SEU JORGE at Harbourfront Centre, June 30. Tickets: $21.50-$25. Attendance: 1,000. Rating: NNNN Rating: NNNNN
It's hard to picture brazilian samba hero Seu Jorge in a more perfect setting: a breezy shoreline amphitheatre on a warm summer night, a fervent festival audience dominated by South Americans clad in yellow and green. There's no way Jorge, known as Knockout Ned to film buffs, could lose. But we'll give credit where it's due. The samba soul brother put on a winning show Friday that could have charmed anyone in any context.
Rarely do you see audiences doing pre-show waves in such small venues, but these fans were hyped. Urgent claps and fractured chants erupted once Jorge emerged, and people were immediately on their feet. As his natty chin-length dreads shook like a mop, Jorge danced and shuffled through soulful slices of samba pop from his albums Carolina and last year's Cru.
Although security isn't usually an issue at jazz festivals, the estrogen-heavy front row required a little strong-arming to chill. On two occasions, overzealous female admirers rushed the stage, forcing a lone female security guard to do a take-down - albeit a tactful one. One fan in particular slithered around Jorge like she was trying to put him under a spell.
At around the same time, Jorge's bass player, Ricardo Feijão , wielded his mighty thumb in a cool, funked-out slap-bass solo. He and Jorge then disappeared to give the percussionists time to shine. The trio battled each other with tribal beats tag-team-style on tambourine-like hand drums called pandeiros.
Jorge addressed the audience almost entirely in Portuguese, but he halted the fun long enough to deliver some reminders in broken English about the homeless children living in Rio's favelas - a life Jorge once knew intimately. However, the quieted crowd returned to raucous levels once he began Eu Sou Favela (I Am The Favela). Sadly, as the show neared its end, it was clear that his beautiful Bowie covers from A Life Aquatic would be skipped over completely.

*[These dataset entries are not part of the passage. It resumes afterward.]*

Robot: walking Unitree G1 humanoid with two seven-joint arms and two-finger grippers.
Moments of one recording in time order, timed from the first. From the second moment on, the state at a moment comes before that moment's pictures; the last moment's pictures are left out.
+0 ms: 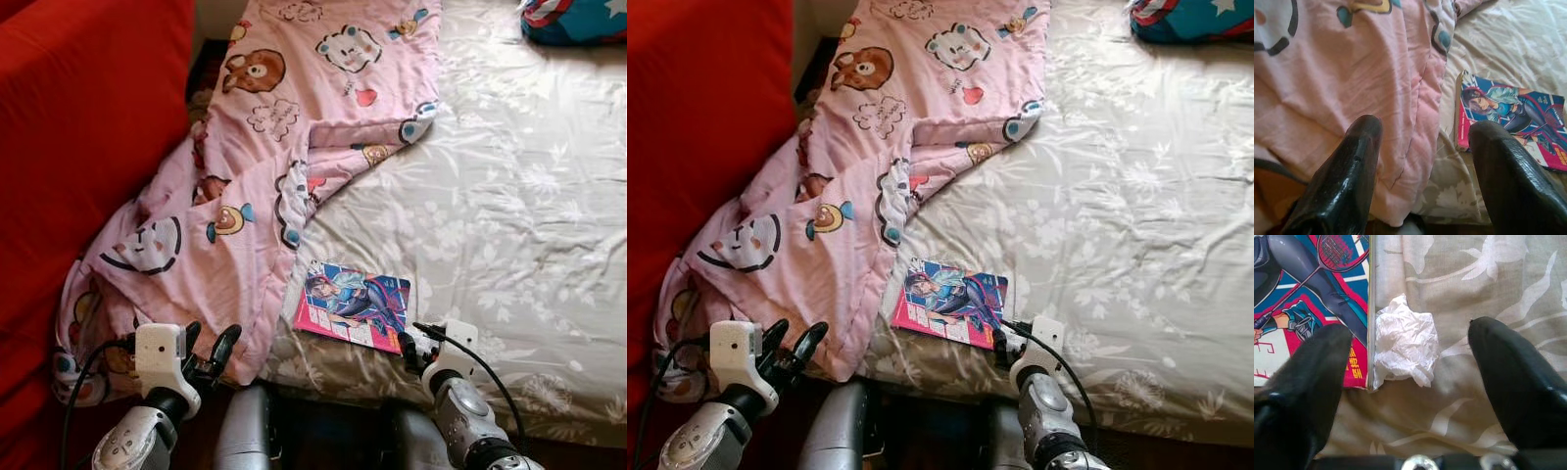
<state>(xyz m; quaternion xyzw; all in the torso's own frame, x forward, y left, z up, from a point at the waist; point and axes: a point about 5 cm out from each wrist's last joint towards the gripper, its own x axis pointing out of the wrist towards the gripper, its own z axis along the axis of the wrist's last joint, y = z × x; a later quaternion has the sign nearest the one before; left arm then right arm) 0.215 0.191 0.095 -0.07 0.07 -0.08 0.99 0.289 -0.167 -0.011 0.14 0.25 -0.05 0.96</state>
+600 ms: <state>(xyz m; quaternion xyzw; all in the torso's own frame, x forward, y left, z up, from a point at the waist) 0.206 0.192 0.097 -0.06 0.08 -0.07 0.99 0.291 -0.167 -0.011 0.13 0.27 -0.05 0.95</state>
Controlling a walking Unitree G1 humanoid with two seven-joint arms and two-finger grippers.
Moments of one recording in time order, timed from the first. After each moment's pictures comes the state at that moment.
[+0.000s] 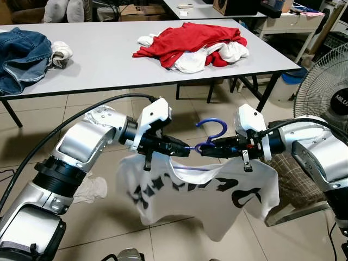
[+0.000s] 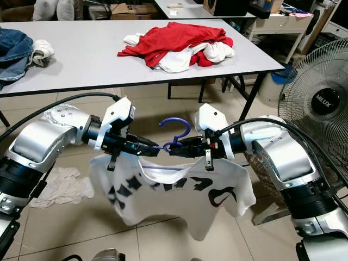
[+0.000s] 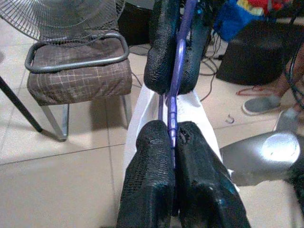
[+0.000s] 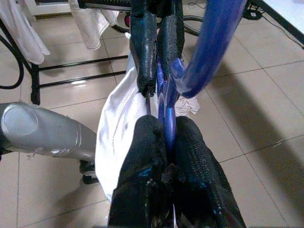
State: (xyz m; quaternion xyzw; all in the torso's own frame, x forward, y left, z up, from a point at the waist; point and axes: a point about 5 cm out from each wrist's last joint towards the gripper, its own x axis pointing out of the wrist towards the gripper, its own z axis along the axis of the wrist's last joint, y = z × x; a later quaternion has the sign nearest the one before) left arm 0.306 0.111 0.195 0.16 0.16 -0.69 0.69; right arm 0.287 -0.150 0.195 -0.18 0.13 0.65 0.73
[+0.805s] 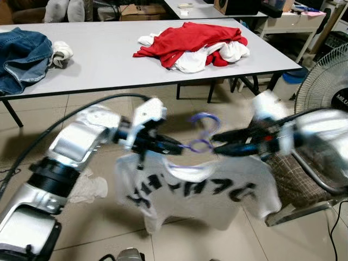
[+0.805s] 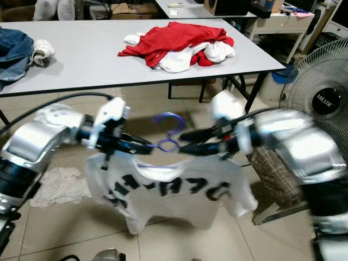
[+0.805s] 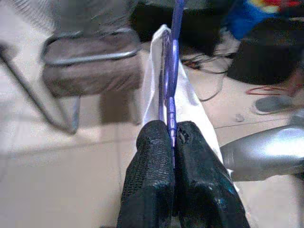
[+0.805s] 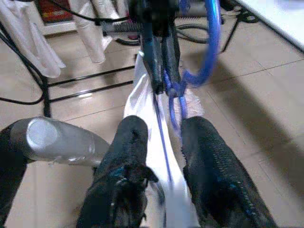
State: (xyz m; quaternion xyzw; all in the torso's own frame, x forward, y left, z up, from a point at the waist) left arm 0.312 0.133 0.190 0.16 0.17 -0.66 0.72; right arm 0.280 -0.178 0.233 -0.15 0.13 0.64 0.74
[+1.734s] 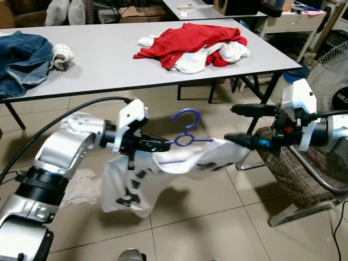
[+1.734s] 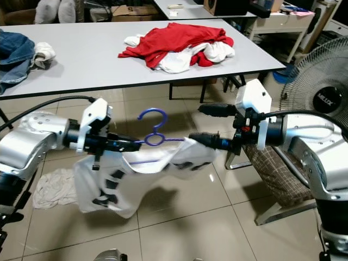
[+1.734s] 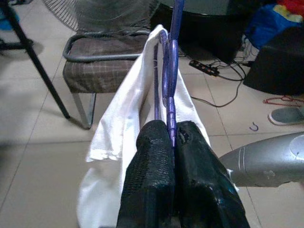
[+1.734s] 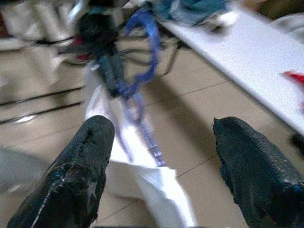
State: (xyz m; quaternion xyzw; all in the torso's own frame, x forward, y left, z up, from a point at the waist) left arm 0.309 0.147 0.188 0.15 0.15 -0.64 0.74; right arm 0.273 -0.190 0.233 -0.16 0.07 0.58 0.80
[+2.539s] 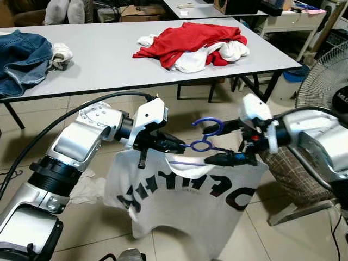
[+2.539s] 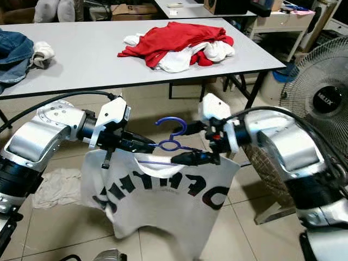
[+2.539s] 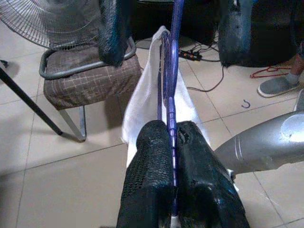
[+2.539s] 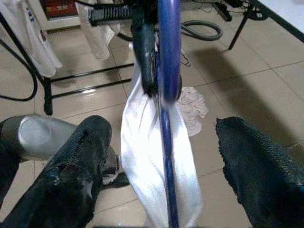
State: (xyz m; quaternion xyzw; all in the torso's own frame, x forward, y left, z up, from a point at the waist) left arm 0.308 0.117 0.202 0.20 0.12 -0.69 0.68; right arm 0.294 -0.150 0.210 -0.16 0.14 0.66 0.72
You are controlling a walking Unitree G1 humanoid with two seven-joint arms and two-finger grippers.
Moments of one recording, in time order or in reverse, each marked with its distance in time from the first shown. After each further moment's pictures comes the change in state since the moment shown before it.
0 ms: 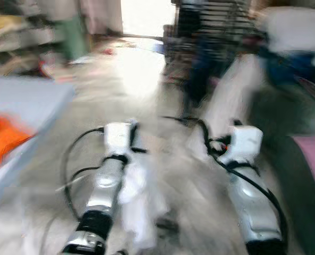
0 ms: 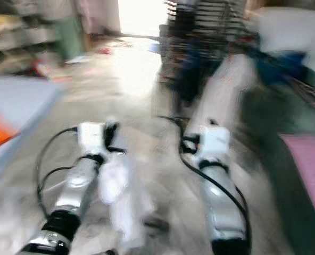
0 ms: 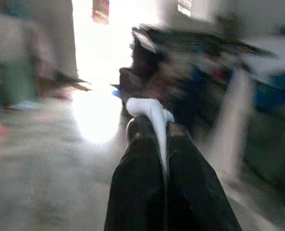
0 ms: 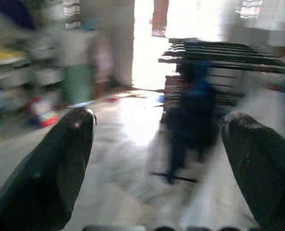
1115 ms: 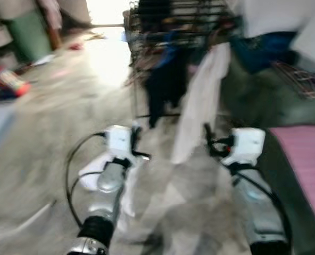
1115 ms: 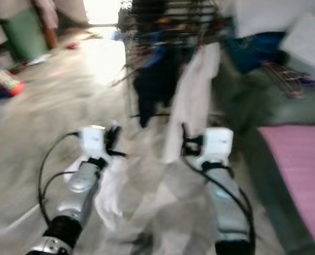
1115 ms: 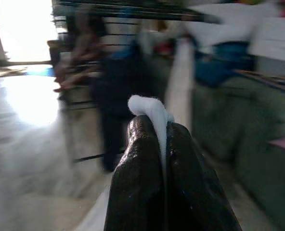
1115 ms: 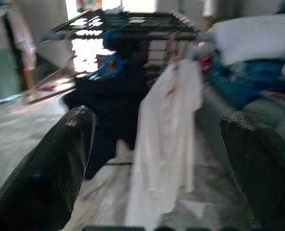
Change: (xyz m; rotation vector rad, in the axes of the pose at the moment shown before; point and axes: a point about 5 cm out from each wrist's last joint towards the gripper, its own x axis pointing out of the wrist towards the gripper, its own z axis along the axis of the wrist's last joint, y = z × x) left arm -0.009 -0.009 -0.010 -0.021 0.045 -0.033; right arm -0.012 -0.007 -0.005 0.012 0.029 -0.038
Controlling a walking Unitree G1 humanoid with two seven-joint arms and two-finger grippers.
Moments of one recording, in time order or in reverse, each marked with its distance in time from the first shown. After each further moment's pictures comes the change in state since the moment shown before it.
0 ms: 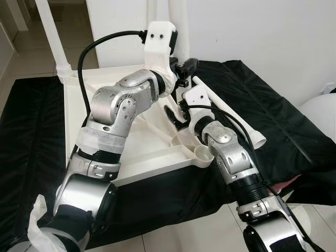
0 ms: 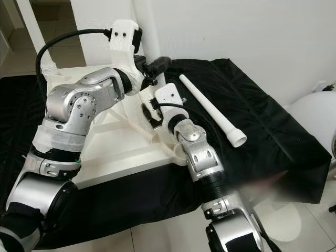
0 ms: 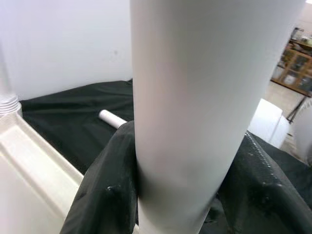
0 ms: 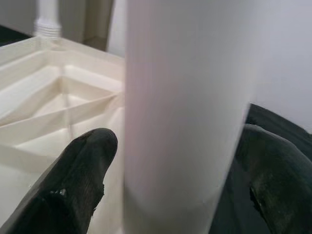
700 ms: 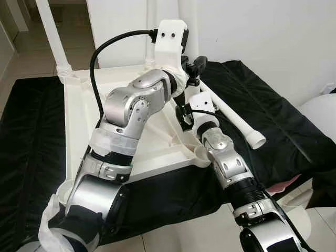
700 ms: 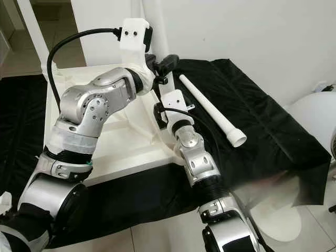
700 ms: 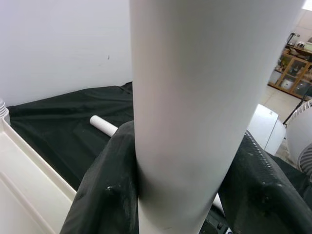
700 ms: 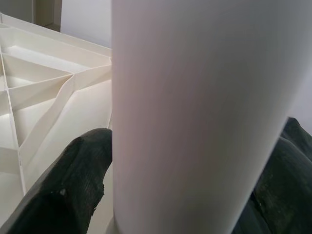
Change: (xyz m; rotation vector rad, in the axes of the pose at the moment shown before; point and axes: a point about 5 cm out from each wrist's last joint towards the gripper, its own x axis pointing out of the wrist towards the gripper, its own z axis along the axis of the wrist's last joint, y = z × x) left arm 0.007 -0.016 0.001 -0.003 -0.021 -0.004; right arm -0.001 -0.004 -0.022 -0.036 0.041 -0.151
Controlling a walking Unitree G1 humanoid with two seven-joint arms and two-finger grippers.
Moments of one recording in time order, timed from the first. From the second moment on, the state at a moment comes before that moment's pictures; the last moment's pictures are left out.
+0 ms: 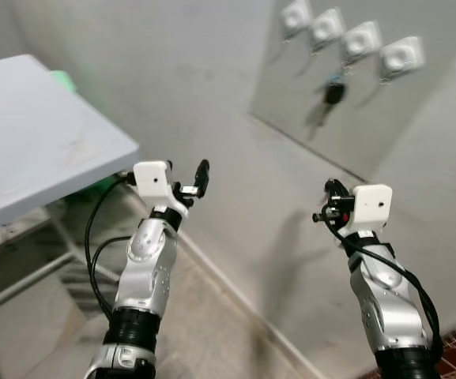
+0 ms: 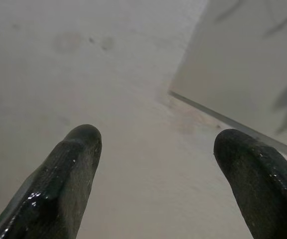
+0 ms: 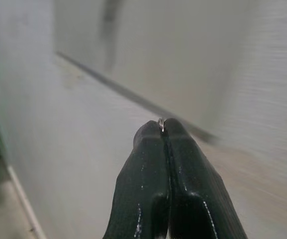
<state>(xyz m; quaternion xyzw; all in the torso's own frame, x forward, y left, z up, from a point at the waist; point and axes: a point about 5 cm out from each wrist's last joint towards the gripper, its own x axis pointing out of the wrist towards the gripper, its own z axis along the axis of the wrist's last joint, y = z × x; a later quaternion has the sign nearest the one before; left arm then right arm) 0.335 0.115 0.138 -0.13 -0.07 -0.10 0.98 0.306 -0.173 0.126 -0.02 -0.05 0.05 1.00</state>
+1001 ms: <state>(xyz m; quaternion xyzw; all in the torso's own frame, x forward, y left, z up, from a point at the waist) 0.334 0.116 0.136 -0.15 -0.06 -0.08 0.98 0.305 -0.179 0.127 -0.02 -0.06 0.05 1.00</state>
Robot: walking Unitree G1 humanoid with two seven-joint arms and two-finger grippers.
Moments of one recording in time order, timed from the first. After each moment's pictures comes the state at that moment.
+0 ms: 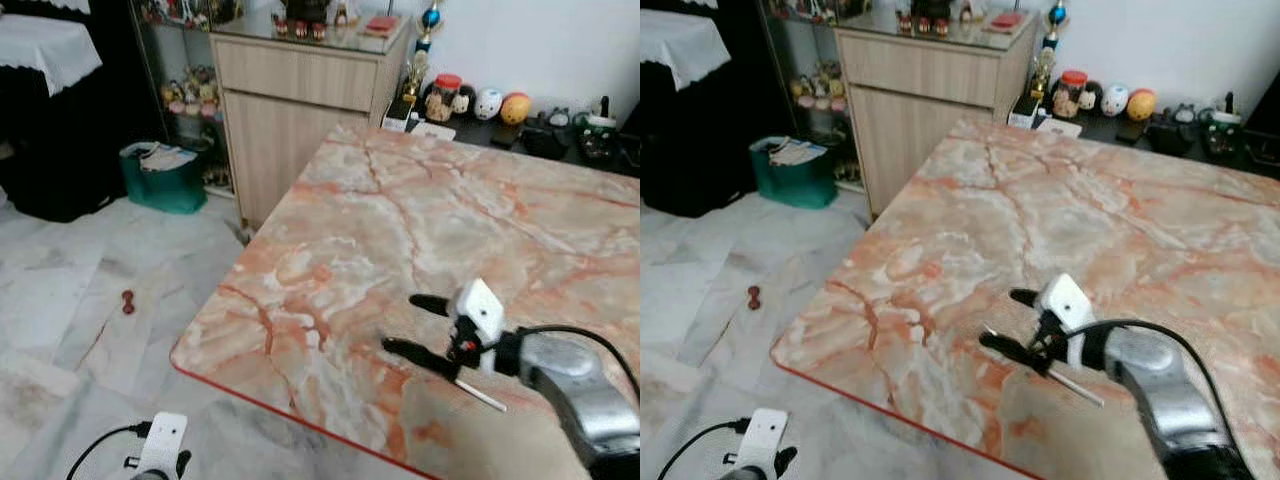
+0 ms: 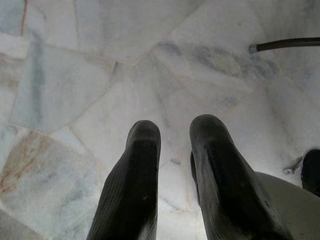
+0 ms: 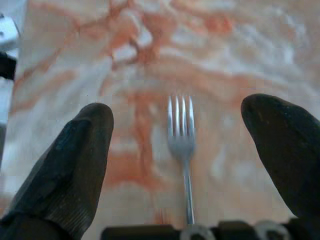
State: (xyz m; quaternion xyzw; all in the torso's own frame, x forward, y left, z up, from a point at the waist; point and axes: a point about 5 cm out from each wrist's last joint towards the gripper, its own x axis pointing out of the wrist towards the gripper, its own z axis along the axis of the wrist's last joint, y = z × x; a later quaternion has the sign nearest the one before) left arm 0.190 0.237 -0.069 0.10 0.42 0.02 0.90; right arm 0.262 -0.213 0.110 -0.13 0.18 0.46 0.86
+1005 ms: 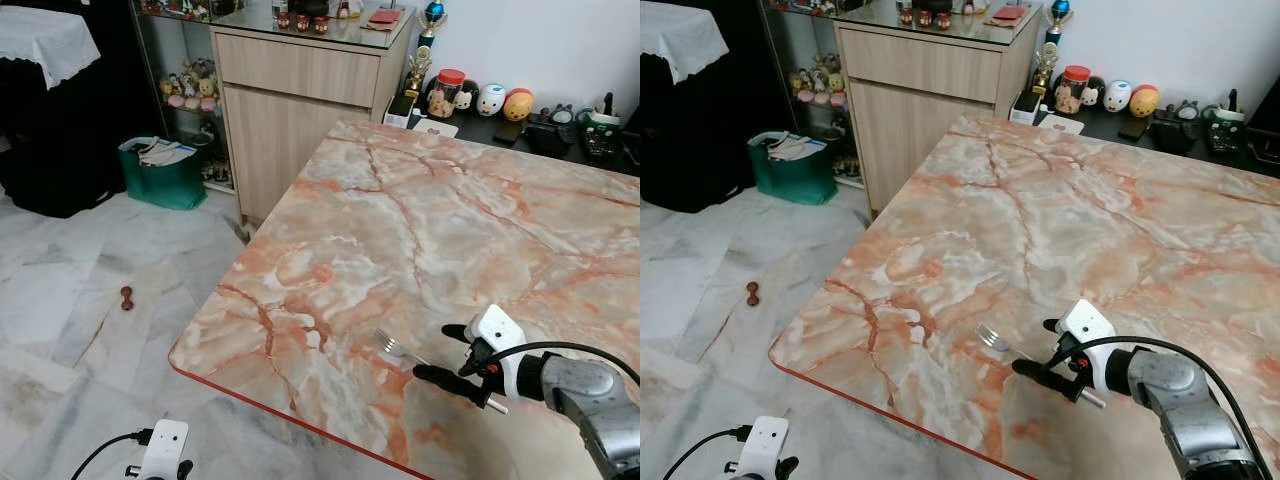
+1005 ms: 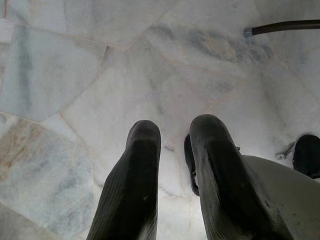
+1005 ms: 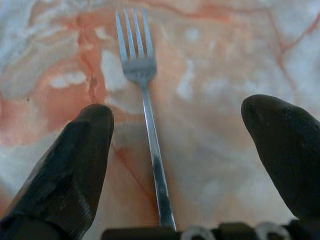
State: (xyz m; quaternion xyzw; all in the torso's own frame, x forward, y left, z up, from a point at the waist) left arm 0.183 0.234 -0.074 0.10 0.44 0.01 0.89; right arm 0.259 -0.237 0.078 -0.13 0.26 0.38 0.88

During the second encore, front-rowers finally got some needed touching. The boys jogged around the stage and front barrier like soccer players training on the pitch before kicking into the finale, a Brazilian folk samba that, judging by the mass singalong, most knew the words to. When I questioned a fevered dancer nearby on its title, he scratched his head, struggling with the translation. All of a sudden his eyes brightened and he enthusiastically yelled, "Explosion," gesturing toward his heart.
For Seu Jorge, that feeling was mutual.